## Exercise:
Take the line containing "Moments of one" and all lines after it, through the end of the material, and repeat them exactly, pictures left out.

## Given information:
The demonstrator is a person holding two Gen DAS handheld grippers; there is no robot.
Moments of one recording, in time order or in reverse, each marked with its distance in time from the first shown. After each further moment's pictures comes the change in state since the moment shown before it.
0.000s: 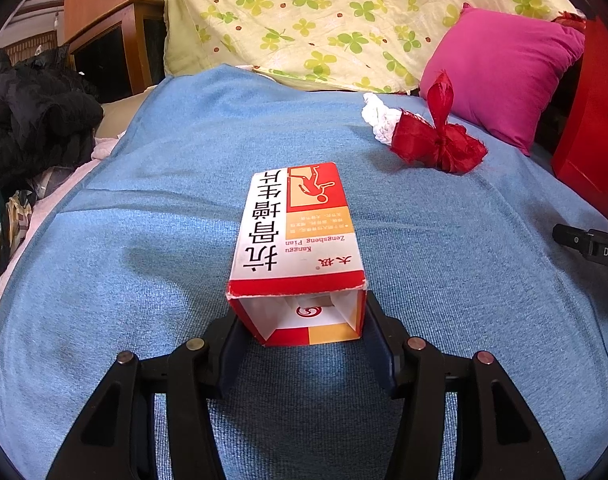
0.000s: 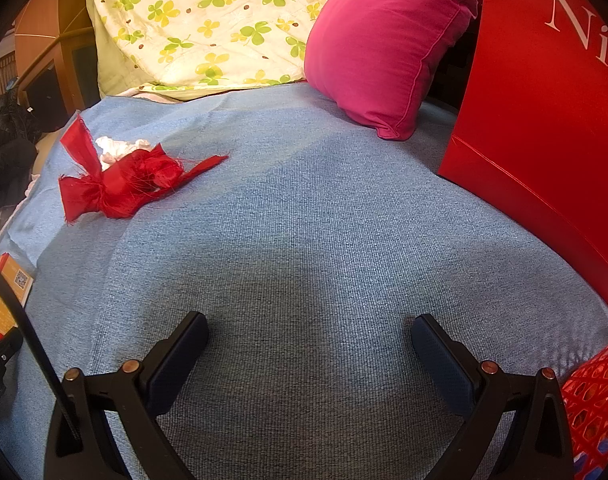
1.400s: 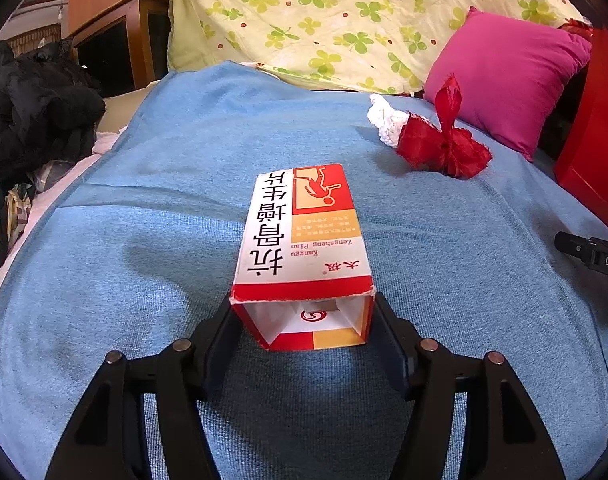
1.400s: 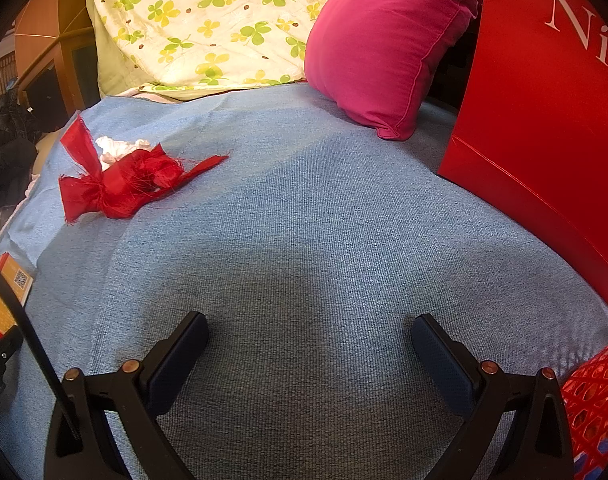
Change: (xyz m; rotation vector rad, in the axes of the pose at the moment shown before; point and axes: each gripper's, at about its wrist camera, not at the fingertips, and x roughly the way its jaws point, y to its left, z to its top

## Result:
Moments of one recording, in time order or in reverse, each marked with its distance in time from the first shown. After each further moment's pictures comes the change in state since the moment shown before it.
0.000s: 
0.000s: 
1.400s: 
1.400s: 
Change: (xyz m; rotation vector rad, in the axes of the pose at the moment shown before; point and axes: each gripper's, at about its wrist camera, not at the fingertips, and x roughly the way its jaws point, y to its left, z to its top

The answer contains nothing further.